***** Listed entries
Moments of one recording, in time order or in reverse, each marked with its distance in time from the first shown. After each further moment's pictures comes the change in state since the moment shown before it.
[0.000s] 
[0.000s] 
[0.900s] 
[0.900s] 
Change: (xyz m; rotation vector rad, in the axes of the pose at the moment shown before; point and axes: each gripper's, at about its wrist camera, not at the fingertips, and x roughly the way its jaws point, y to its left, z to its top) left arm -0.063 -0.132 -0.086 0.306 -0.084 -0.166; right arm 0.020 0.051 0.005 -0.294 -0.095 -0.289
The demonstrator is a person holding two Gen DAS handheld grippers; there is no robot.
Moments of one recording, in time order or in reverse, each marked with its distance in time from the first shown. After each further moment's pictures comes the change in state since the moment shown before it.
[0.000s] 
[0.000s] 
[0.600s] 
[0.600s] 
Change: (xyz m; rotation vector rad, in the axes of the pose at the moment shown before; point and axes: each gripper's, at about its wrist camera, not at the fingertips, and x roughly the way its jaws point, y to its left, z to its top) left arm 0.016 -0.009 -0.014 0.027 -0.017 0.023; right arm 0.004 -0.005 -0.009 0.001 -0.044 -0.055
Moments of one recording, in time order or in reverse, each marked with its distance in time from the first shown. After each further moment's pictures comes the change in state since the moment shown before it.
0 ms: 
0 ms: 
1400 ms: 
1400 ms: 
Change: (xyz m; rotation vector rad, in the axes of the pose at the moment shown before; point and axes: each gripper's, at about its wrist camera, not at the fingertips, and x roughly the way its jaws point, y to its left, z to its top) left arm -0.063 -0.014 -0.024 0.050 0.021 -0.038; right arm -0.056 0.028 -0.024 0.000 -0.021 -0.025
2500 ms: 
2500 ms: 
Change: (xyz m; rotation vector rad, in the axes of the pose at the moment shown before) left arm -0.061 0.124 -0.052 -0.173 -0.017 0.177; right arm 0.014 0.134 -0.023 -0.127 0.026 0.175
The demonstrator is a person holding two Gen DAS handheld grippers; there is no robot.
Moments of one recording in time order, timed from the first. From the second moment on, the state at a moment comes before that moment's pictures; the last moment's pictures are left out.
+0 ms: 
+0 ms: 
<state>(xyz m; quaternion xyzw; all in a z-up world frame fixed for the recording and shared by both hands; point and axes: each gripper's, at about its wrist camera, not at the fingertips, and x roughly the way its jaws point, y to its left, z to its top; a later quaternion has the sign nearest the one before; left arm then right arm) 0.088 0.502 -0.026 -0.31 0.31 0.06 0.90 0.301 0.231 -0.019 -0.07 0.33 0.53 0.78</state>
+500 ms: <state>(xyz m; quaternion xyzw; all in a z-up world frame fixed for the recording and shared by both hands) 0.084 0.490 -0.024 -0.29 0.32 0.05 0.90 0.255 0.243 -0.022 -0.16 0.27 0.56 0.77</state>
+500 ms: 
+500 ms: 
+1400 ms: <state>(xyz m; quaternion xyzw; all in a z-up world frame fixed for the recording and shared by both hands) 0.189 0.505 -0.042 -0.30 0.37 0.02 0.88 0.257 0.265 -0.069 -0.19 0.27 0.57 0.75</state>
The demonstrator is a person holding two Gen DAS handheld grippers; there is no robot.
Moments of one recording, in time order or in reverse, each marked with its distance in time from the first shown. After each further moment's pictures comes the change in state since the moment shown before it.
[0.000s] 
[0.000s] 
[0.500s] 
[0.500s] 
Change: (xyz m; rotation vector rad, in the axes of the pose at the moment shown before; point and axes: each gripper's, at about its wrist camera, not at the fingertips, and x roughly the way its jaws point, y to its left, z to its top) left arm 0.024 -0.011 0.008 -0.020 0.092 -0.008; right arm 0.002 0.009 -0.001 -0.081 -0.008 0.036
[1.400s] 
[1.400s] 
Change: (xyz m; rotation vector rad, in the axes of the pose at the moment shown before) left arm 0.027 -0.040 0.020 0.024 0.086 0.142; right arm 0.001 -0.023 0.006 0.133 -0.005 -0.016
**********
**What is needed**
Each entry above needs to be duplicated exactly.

**Written solution**
Moments of one recording, in time order or in reverse, each marked with its distance in time from the first shown. After each further moment's pictures comes the change in state since the moment shown before it.
[0.000s] 
[0.000s] 
[0.900s] 
[0.900s] 
Change: (xyz m; rotation vector rad, in the axes of the pose at the moment shown before; point and axes: each gripper's, at about its wrist camera, not at the fingertips, and x roughly the way its jaws point, y to its left, z to its top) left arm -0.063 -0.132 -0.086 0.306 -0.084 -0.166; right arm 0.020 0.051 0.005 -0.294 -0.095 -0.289
The demonstrator is a person holding two Gen DAS handheld grippers; there is no robot.
Moments of one recording, in time order or in reverse, each marked with its distance in time from the first shown. After each further moment's pictures comes the change in state since the moment shown before it.
[0.000s] 
[0.000s] 
[0.600s] 
[0.600s] 
Change: (xyz m; rotation vector rad, in the axes of the pose at the moment shown before; point and axes: each gripper's, at about its wrist camera, not at the fingertips, and x roughly the way its jaws point, y to its left, z to its top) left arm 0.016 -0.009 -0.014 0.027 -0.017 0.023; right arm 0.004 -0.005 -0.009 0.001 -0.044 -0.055
Moments of one recording, in time order or in reverse, each marked with its distance in time from the first shown. After each further moment's pictures comes the change in state since the moment shown before it.
0 ms: 
0 ms: 
1400 ms: 
1400 ms: 
Change: (xyz m; rotation vector rad, in the axes of the pose at the moment shown before; point and axes: each gripper's, at about its wrist camera, not at the fingertips, and x roughly the way its jaws point, y to its left, z to its top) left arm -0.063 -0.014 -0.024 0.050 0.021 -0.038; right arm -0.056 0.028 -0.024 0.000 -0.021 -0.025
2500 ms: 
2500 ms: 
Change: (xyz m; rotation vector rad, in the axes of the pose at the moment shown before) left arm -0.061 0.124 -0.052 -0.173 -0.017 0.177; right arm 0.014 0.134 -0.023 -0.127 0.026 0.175
The demonstrator is a person holding two Gen DAS handheld grippers; there is no robot.
Moments of one recording in time order, timed from the first. From the second moment on, the state at a moment comes before that moment's pictures; the last moment's pictures are left out.
+0 ms: 
+0 ms: 
<state>(xyz m; quaternion xyzw; all in a z-up world frame fixed for the recording and shared by both hands; point and axes: each gripper's, at about its wrist camera, not at the fingertips, and x roughly the way its jaws point, y to its left, z to its top; a later quaternion has the sign nearest the one before; left arm then right arm) 0.088 0.502 -0.026 -0.31 0.31 0.06 0.90 0.301 0.231 -0.019 -0.07 0.33 0.53 0.78</state>
+500 ms: <state>(xyz m; quaternion xyzw; all in a z-up world frame fixed for the recording and shared by both hands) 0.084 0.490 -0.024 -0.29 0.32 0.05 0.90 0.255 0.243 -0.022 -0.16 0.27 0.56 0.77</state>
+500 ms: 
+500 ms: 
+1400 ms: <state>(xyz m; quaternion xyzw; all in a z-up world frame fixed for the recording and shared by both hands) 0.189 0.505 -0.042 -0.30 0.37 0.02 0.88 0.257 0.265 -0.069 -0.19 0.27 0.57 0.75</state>
The demonstrator is a person holding two Gen DAS handheld grippers; there is no robot.
Moments of one recording, in time order or in reverse, each marked with its distance in time from the first shown. After each further moment's pictures comes the change in state since the moment shown before it.
[0.000s] 
[0.000s] 
[0.500s] 
[0.500s] 
Change: (xyz m; rotation vector rad, in the axes of the pose at the moment shown before; point and axes: each gripper's, at about its wrist camera, not at the fingertips, and x roughly the way its jaws point, y to its left, z to its top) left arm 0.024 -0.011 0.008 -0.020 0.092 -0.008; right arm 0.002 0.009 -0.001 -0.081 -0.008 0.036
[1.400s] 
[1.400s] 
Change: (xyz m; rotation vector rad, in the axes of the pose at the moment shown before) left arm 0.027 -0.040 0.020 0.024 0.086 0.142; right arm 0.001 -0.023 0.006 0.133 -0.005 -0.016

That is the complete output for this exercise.